§ **Work instruction**
Within the data below, copy each line where the string "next" is found.

§ **Input data**
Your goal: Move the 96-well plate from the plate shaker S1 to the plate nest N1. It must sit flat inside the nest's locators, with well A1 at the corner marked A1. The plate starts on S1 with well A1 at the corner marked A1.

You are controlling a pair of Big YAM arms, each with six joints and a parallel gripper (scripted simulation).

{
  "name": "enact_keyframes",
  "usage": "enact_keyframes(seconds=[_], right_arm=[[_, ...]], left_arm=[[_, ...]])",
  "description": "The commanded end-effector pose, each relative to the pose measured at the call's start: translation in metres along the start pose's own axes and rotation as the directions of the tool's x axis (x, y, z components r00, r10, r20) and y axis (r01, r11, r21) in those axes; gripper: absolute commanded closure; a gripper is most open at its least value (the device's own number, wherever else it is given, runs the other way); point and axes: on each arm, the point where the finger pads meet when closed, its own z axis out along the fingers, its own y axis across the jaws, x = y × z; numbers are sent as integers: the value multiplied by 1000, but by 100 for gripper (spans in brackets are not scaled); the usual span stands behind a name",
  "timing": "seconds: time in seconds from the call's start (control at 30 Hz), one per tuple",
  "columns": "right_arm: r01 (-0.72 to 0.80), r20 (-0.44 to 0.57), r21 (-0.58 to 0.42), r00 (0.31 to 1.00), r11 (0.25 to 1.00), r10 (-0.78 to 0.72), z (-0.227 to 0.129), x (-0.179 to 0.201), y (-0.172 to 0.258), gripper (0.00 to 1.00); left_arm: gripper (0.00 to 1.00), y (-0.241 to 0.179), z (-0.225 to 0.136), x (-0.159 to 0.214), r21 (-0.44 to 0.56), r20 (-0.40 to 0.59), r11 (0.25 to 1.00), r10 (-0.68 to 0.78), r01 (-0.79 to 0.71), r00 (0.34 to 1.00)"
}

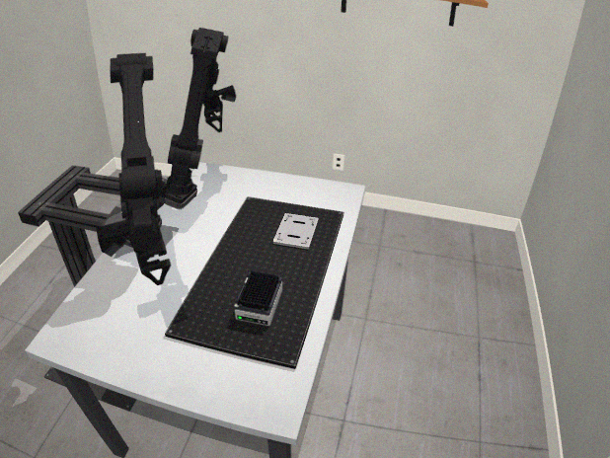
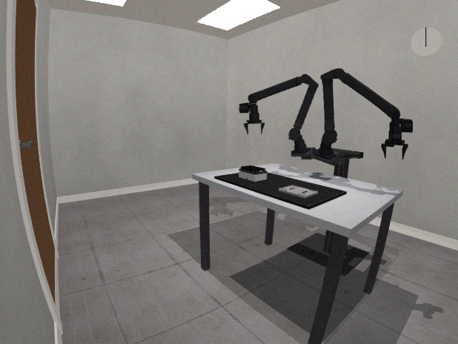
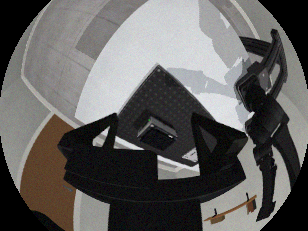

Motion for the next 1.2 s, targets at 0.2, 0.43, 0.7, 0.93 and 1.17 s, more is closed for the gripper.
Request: enact_keyframes(seconds=[0.2, 0.43, 0.7, 0.93, 1.17], right_arm=[[2, 4, -57, 1000, 998, -2, -23, -2, 17, 0], [2, 4, -57, 1000, 998, -2, -23, -2, 17, 0], [2, 4, -57, 1000, 998, -2, -23, -2, 17, 0], [2, 4, -57, 1000, 998, -2, -23, -2, 17, 0], [2, 4, -57, 1000, 998, -2, -23, -2, 17, 0]], left_arm=[[0, 4, -4, -2, -14, 3, 1000, 6, -6, 1000], [0, 4, -4, -2, -14, 3, 1000, 6, -6, 1000], [0, 7, 3, -20, 10, -16, 996, 93, -92, 996], [0, 8, 14, -46, 50, -32, 989, 143, -141, 989], [0, -6, 34, -74, 84, -47, 981, 180, -176, 982]])
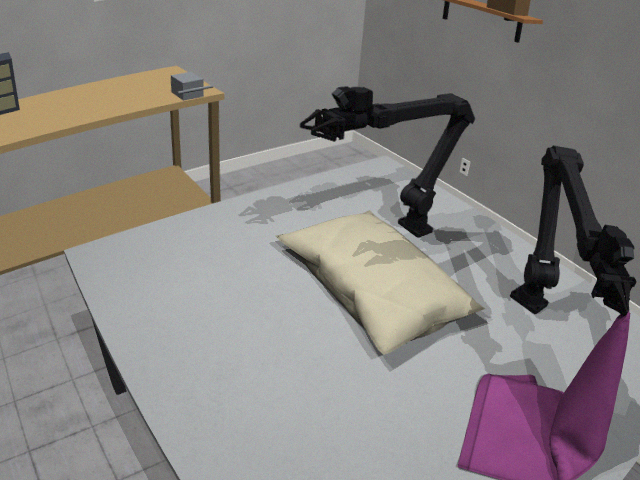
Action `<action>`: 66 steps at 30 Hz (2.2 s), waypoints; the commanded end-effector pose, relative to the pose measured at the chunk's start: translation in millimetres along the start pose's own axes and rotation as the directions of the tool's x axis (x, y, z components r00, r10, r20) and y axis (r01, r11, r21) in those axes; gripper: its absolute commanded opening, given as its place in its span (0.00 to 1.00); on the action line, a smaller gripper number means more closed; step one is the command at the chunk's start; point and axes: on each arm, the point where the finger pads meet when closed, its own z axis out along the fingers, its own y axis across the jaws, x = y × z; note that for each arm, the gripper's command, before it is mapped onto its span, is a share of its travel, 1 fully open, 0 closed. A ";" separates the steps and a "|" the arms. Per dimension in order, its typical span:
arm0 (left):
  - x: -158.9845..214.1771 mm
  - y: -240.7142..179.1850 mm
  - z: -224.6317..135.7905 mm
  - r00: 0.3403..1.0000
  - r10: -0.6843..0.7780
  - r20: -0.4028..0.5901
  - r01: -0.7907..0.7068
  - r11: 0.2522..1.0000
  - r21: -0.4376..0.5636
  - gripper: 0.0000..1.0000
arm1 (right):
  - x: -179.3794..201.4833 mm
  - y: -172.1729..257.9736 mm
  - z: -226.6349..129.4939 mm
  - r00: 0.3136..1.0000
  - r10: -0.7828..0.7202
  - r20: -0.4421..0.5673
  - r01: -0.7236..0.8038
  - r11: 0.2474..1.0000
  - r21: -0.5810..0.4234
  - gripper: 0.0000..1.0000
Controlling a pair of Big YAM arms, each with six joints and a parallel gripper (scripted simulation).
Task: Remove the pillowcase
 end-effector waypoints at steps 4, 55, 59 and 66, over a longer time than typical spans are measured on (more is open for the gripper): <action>-9.9 11.3 -6.9 0.999 -0.001 0.047 0.002 1.000 -0.022 0.02 | -17.4 -4.3 0.1 1.000 -0.011 0.026 0.011 1.000 0.007 0.60; 100.6 46.9 -31.1 0.999 0.000 0.032 0.003 0.995 -0.095 0.02 | -17.4 -4.3 0.1 1.000 -0.011 0.026 0.011 1.000 0.007 0.60; 118.1 52.7 -36.5 1.000 0.000 0.025 0.003 0.994 -0.108 0.02 | -17.4 -4.3 0.1 1.000 -0.011 0.026 0.011 1.000 0.007 0.60; 123.4 55.4 -42.8 0.999 0.003 0.049 0.002 0.994 -0.113 0.02 | -17.4 -4.3 0.1 1.000 -0.011 0.026 0.011 1.000 0.007 0.60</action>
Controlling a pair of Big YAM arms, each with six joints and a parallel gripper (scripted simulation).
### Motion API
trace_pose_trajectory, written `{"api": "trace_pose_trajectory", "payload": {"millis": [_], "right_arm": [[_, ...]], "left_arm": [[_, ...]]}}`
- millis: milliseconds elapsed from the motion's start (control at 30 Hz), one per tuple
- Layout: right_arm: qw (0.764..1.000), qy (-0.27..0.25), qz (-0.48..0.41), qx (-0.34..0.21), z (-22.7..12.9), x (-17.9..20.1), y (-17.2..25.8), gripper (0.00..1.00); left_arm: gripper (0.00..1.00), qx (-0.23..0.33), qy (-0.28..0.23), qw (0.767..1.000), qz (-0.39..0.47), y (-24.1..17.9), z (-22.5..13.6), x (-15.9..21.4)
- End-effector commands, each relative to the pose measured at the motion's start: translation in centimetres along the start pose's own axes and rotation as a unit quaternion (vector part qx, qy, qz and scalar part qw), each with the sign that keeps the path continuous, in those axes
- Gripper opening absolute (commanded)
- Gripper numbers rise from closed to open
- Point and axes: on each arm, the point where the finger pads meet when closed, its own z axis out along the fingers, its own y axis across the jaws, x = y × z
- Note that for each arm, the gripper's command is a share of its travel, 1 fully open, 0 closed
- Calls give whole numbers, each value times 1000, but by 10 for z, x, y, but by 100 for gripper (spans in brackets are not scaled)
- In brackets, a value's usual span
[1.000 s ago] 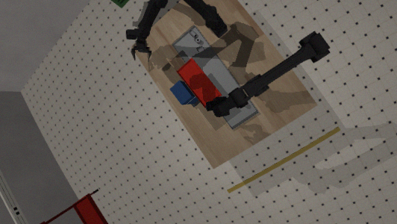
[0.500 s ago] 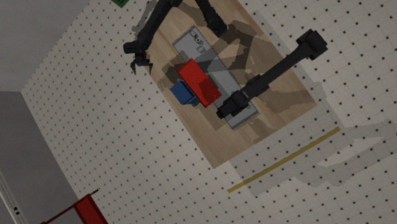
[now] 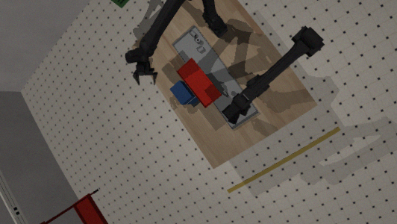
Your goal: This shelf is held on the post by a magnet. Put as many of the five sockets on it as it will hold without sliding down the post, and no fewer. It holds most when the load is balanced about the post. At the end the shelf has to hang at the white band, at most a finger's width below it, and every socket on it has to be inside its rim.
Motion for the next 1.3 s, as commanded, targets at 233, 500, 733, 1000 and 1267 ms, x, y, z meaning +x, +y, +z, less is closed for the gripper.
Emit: {"api": "trace_pose_trajectory", "payload": {"millis": [233, 500, 733, 1000, 1267], "right_arm": [[998, -58, 9, -11, -4, -154, 50, 100], [995, -67, 8, -70, -1, -176, 135, 100], [989, -82, 2, -127, -10, -197, 212, 100], [979, -92, 0, -181, -26, -208, 281, 100], [954, -94, -4, -283, -56, -183, 391, 100]], "left_arm": [[56, -61, 19, 956, -285, 25, 25, 13], [56, -76, 31, 908, -412, 32, 42, 27], [56, -85, 47, 846, -524, 34, 55, 40], [56, -86, 66, 770, -629, 32, 68, 53], [56, -72, 106, 661, -739, 20, 86, 67]]}}
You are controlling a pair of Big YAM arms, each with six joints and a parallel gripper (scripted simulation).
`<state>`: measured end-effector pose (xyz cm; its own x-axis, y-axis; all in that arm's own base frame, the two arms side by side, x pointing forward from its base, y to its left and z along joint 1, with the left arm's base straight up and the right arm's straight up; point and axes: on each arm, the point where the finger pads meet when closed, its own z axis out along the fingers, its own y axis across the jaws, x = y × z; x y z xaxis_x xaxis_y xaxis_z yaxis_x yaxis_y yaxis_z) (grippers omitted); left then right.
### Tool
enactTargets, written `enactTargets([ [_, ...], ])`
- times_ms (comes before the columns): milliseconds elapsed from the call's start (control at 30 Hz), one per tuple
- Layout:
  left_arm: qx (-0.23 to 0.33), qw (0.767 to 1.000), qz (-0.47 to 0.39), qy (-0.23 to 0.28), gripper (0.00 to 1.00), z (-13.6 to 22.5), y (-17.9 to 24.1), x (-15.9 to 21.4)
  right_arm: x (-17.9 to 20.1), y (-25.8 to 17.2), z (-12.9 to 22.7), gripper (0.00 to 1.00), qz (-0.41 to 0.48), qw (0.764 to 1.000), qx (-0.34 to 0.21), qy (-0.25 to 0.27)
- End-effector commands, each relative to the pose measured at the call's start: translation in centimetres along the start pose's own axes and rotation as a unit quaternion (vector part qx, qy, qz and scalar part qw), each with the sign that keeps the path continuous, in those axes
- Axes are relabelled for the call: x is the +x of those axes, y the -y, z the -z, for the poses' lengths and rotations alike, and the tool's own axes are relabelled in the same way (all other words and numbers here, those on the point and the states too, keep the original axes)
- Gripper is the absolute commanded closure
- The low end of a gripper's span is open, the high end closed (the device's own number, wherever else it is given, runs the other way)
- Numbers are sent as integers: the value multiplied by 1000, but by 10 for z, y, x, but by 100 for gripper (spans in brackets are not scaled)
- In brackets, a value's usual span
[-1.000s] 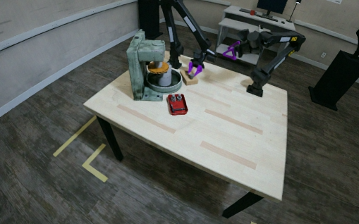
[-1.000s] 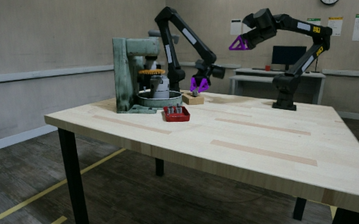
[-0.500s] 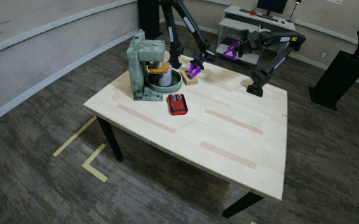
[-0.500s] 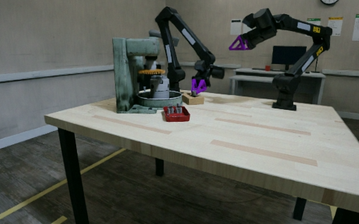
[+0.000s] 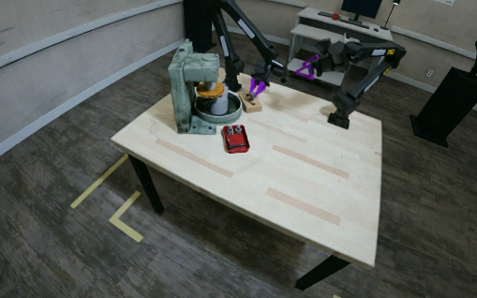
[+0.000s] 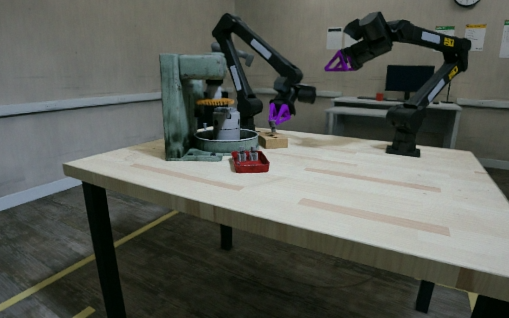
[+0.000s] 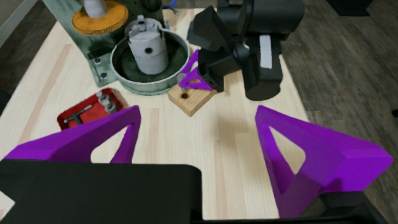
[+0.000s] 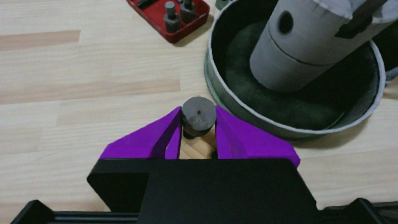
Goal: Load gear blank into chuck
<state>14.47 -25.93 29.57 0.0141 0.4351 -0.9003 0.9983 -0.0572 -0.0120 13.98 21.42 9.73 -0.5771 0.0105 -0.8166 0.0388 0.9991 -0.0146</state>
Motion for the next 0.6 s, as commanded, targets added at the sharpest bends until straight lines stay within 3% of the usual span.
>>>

§ **Result of this task**
Motion for the next 1.2 s, targets at 0.2, 0.43, 0.7, 0.93 and 1.17 s, more is closed for the gripper.
Motion for the next 1.3 s, as commanded, targets at 233, 500, 733, 1000 and 1267 ms, x, y, z meaning +x, +y, +z, less is closed for the gripper.
Motion for the next 0.6 s, as commanded, targets added at the sharpest bends until straight lines stay within 3% of the usual span.

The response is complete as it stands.